Aim of the exercise = Leave out any picture and return the remaining listing below exactly as given.
=== Begin Enclosure ===
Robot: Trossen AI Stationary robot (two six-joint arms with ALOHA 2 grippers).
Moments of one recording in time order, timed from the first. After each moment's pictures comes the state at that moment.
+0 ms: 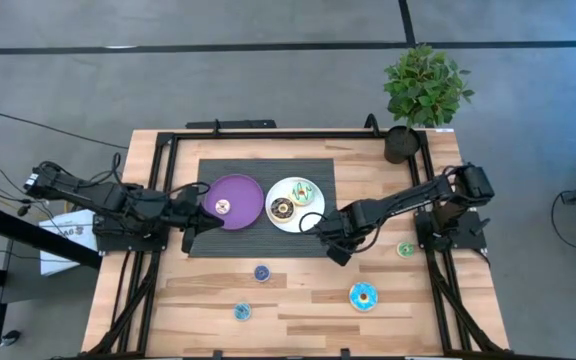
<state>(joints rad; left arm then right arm) -0.28 0.63 0.62 -0.33 -0.24 -0.59 0.18 1.72 1.12 -1.01 0.01 0.80</state>
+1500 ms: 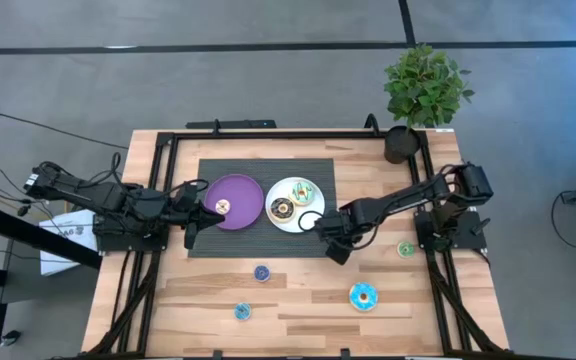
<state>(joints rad) -0.28 0.63 0.62 -0.32 -0.30 -0.65 0.14 1.74 1.05 -0.86 0.00 0.70</state>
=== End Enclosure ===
Answer below =
Robot: Trossen AI Stationary robot (two six-joint arms with ALOHA 2 grippers).
Moments of one recording in time order, timed from the first. After each moment's pictures comes the state at that moment.
+0 ms: 
<state>(joints rad; left arm then right arm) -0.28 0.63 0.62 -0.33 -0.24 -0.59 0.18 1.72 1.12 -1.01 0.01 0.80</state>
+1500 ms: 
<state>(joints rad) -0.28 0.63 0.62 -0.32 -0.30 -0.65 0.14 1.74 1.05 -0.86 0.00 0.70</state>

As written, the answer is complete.